According to Wood Mackenzie, China’s demand for crude oil imports will grow significantly, requiring spending of US$ 500 billion by 2020. The price China pays will overtake the peak cost ever incurred by the US of US$ 335 billion, with US import spending to only be US$ 160 billion by 2020. This spending clearly demonstrates the growth of the Chinese market and reliance on oil imports in relation to the US, whose import requirements have already and will continue to decrease due to a previous weakening in oil demand and growing domestic supply. The opposing trends in crude oil imports will affect the cost to both countries and inter regional trade flows.
Comments on OPEC supplies
William Durbin, Wood Mackenzie’s Beijing based President of Global Markets has said, ‘by 2020, 70% of China’s oil demand will come from imports. On the other hand, US import requirements will reduce due to tight oil production. It is important to note these opposing trends as it means the US is becoming more North America centric for its supply needs and China more dependent on Middle East and OPEC crude. We will therefore see OPEC suppliers, who traditionally focused on the US for crude sales, compelled to shift their focus towards China.’
Crude demand’s turning point
The point at which Chinese crude oil imports are likely to surpass the US will be around 2017. From 2005 – 2020, China’s oil imports are expected to increase from 2.5 million bpd to 9.2 million bpd while US imports will fall from their peak of 10.1 million bpd to only 6.8 million bpd. China will be experiencing a 360% increase and the US a 32% decline.
The growth in import demand can be largely attributed to domestic oil demand growth, which is driven by gasoline demand due to the near exponential increase in personal auto vehicles, and diesel demand related to commercial trucking as China’s economy grows. Dr Harold York, Principal Oils Markets Analyst for Wood Mackenzie explained, ‘Although lesser per capita by international benchmarks, by 2020 China will be second only to the US for the total fleet of personal auto vehicles in use. From 2005 – 2020, China will see the number of vehicles rise from 20 million to 160 million.
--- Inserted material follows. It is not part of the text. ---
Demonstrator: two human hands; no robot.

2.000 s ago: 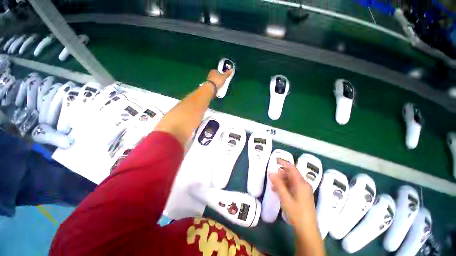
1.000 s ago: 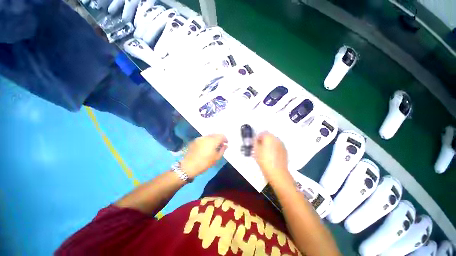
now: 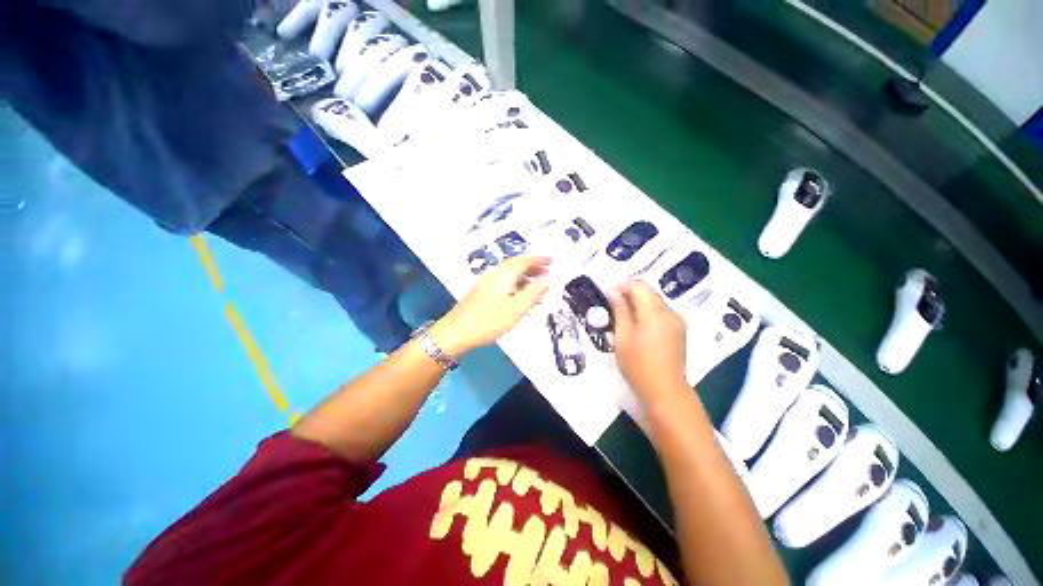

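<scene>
A dark oval front panel (image 3: 587, 307) is at the fingertips of my right hand (image 3: 649, 341), above the white sheet (image 3: 528, 343). Another dark, shiny oval piece (image 3: 565, 343) shows just left of it; whether it lies on the sheet or is a separate clear-backed part is unclear. My left hand (image 3: 503, 302) is left of the panel, fingers slightly apart, with nothing visible in it. Two dark panels (image 3: 631, 240) (image 3: 685, 275) sit on white devices at the sheet's far right edge. More shiny panels (image 3: 499, 252) lie beyond my left hand.
White devices (image 3: 826, 437) stand in a row along the bench on the right, others (image 3: 389, 78) at upper left. The green belt (image 3: 686, 149) beyond the pale rail (image 3: 846, 357) carries spaced devices (image 3: 912, 322). A person in dark clothing (image 3: 217, 126) is at left. A pale post (image 3: 499, 46) rises at top.
My left hand has left a device on the belt and come back over the sheet, then shifted slightly away from me. My right hand has left the device row and now holds a dark panel.
</scene>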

‘China’s refining structure is currently among the most complex in Asia, focused on medium sour crude. To produce the oil products in demand, China will therefore look towards OPEC because medium sour crude is a growing share of future OPEC supply.’
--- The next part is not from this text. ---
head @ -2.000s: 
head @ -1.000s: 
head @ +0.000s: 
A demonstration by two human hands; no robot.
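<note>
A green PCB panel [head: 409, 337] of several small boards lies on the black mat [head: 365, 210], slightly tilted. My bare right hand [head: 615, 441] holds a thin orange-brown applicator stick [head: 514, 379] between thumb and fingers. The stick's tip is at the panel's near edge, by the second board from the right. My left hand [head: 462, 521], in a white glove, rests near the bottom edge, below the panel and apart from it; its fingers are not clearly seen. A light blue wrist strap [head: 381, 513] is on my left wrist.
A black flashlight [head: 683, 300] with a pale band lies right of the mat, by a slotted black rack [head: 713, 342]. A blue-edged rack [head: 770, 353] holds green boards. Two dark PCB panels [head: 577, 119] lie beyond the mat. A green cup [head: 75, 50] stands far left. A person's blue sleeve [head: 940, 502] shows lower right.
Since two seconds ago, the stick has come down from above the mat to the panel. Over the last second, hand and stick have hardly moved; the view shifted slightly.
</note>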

More on OPEC and china oil demand
OPEC’s share of Chinese imports is expected to rise from 52 – 66% between 2005 – 2020. The share of non-OPEC imports declined from 48 – 34% in 2012, and will continue to decline to the end of the decade. Comparatively, in the US, OPEC crudes will fall to 33% of total imports and Canadian crudes will account for 60%.
‘The high cost to China for crude oil imports is compounded by the fact that China will pay a higher price for the imports relative to the US as the average price is based on a differential to Brent,’ said York. ‘China’s import crude price tends to be closer to Brent than the US because of growing North America supply options. Also, the quality of the Chinese import barrels of medium crude is rising relative to the US. North American production from tight oil plays is skewed towards light sweet crudes, leaving heavy sour crudes a growing share of its imports, this providing North American buyers greater discounts for imports.’
US and China crude oil conclusions
Dublin concluded, ‘China and the US are heading in opposite directions for crude oil import trends. Although the US was the largest import market before, China will surpass US demand for oil imports and peak spend. Notably also is a change in traditional suppliers, China will look towards OPEC supply more as US relies on it less. These are trends that suppliers should look out for but equally, a trend China must consider in evaluating its cost structure.’
Adapted from press release by Claira Lloyd.